Machine learning is so pervasive that we can often assume its presence in big data applications without having to specifically call it out. About a year ago, I blogged about the "hardcore" big data use cases -- in other words, the applications that deliver the best results at "extreme scales." By the latter, I was referring to any combination of petabyte data volumes, real-time data velocities, and/or multistructured data varieties.
When compiling the list of applications in that article, I deliberately avoided listing "machine learning analytics." The reason why: Machine learning is a tool used in many, if not most, of these analytic use cases, but it's not a use case in itself -- in other words, it's not a specific application domain in its own right. For that same reason, I didn't list schema design, metadata management, or data integration as big data use cases. As with machine learning, all of these contribute in varying degrees to realizing value for most big data analytic applications.
Machine learning's contribution to big data application ROI is twofold: boosting data scientist productivity and uncovering hidden patterns that even the best data scientists may have overlooked. These value points derive from machine learning's core function: enabling analytic algorithms to learn from fresh feeds of data without constant human intervention and without explicit programming. The approach allows data scientists to train a model on an example data set, then leverage algorithms that automatically generalize and learn both from that example and from fresh data feeds.
In many ways, machine learning can be the ROI capstone of your big data initiative. Your investment in machine learning can help deepen whatever business case you've made for big data in the enterprise. That's because machine-learning algorithms grow even more effective at your data scales in volume, velocity, and variety. As such, it's another example of, per my discussion in this recent article, how big data's bigness can be its core driver of value.

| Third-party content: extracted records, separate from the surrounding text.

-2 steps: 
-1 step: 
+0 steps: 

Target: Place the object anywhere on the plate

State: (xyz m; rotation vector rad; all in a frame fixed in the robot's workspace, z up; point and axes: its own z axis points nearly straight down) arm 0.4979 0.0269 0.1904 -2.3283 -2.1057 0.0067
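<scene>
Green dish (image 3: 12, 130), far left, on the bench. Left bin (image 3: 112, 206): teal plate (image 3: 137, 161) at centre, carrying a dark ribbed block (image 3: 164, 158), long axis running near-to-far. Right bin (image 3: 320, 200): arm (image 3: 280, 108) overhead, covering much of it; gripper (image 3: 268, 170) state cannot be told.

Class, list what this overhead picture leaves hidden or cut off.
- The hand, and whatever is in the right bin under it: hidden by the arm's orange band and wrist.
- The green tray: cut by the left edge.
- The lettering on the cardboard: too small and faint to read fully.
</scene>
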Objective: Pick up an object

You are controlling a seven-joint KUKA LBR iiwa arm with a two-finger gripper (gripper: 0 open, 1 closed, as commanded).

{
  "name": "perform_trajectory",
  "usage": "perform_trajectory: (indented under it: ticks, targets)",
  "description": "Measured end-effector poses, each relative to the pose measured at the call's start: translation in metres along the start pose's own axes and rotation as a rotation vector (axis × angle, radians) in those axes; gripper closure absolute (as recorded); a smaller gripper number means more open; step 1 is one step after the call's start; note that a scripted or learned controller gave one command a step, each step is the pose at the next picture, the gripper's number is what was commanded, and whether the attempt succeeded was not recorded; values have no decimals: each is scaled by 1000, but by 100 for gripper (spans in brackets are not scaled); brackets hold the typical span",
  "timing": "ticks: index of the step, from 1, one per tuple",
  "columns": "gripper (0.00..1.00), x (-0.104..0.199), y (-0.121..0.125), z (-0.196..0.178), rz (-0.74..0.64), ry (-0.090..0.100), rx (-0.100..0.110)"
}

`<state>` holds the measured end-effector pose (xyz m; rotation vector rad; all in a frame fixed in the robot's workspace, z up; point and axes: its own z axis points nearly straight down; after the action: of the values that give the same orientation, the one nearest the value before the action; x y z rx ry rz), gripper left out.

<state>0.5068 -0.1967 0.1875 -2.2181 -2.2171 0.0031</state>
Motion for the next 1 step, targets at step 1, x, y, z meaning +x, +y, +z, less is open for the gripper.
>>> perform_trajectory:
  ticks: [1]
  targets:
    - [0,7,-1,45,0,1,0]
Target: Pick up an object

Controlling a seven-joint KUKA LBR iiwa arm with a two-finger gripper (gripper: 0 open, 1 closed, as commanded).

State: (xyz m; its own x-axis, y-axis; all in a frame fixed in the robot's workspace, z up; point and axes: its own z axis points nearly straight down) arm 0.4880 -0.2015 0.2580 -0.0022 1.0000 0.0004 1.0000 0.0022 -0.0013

As Mark van Rijmenam says in this recent article on machine learning: "The more data is processed, the better the algorithm will become." Many of the machine-learning applications that he discusses -- ranging from speech and facial recognition to clickstream processing, search-engine optimization, and recommendation engines -- might be described as "sense-making analytics" (which, now that I think of it, I should have included in my list of hardcore big data applications).
Sense-making analytics involves continuous monitoring of feeds whose semantic patterns, context, and importance must be inferred from the stream. In support of automated sense-making, machine-learning algorithms must often handle feeds of daunting complexity, such as feeds that incorporate implicit semantic hierarchies among constituent objects or those environments where an overall sense must be gleaned in real time through correlation of multiple distinct streams. The streams may include various objects, such as data, video, images, speech, faces, gestures, geospatials, and browser clicks. And the sense to be auto-extracted from streams, via machine learning, may be any blend of cognitive, affective, sensory, and volitional features, per my recent discussion in this recent blog.